[Problem statement] Each line below needs to be restated word for word.

[Provided data]
* * *
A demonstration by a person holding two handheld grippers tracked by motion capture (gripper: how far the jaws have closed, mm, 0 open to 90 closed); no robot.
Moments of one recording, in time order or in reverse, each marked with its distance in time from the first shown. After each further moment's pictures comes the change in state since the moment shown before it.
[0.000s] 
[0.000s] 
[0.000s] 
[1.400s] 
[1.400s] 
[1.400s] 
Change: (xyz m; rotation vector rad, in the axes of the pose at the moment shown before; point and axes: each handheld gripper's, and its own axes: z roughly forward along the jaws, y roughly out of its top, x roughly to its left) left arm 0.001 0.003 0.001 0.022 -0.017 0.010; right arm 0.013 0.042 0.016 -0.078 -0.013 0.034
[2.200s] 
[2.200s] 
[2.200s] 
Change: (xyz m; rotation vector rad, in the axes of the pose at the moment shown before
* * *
[Written answer]
A demonstration by a person holding two handheld grippers tracked by motion capture (gripper: how far the jaws have closed, mm, 0 open to 90 closed); no robot.
Moments of one recording, in time order or in reverse, each marked with its distance in time from the first shown. After each further moment's pictures comes the change in state since the moment shown before it.
[0.000s] 
[0.000s] 
[0.000s] 
[1.400s] 
[1.400s] 
[1.400s] 
Change: (xyz m; rotation vector rad, in the axes of the pose at the moment shown before; point and axes: each handheld gripper's, and its own axes: z roughly forward along the jaws, y roughly out of its top, x roughly to its left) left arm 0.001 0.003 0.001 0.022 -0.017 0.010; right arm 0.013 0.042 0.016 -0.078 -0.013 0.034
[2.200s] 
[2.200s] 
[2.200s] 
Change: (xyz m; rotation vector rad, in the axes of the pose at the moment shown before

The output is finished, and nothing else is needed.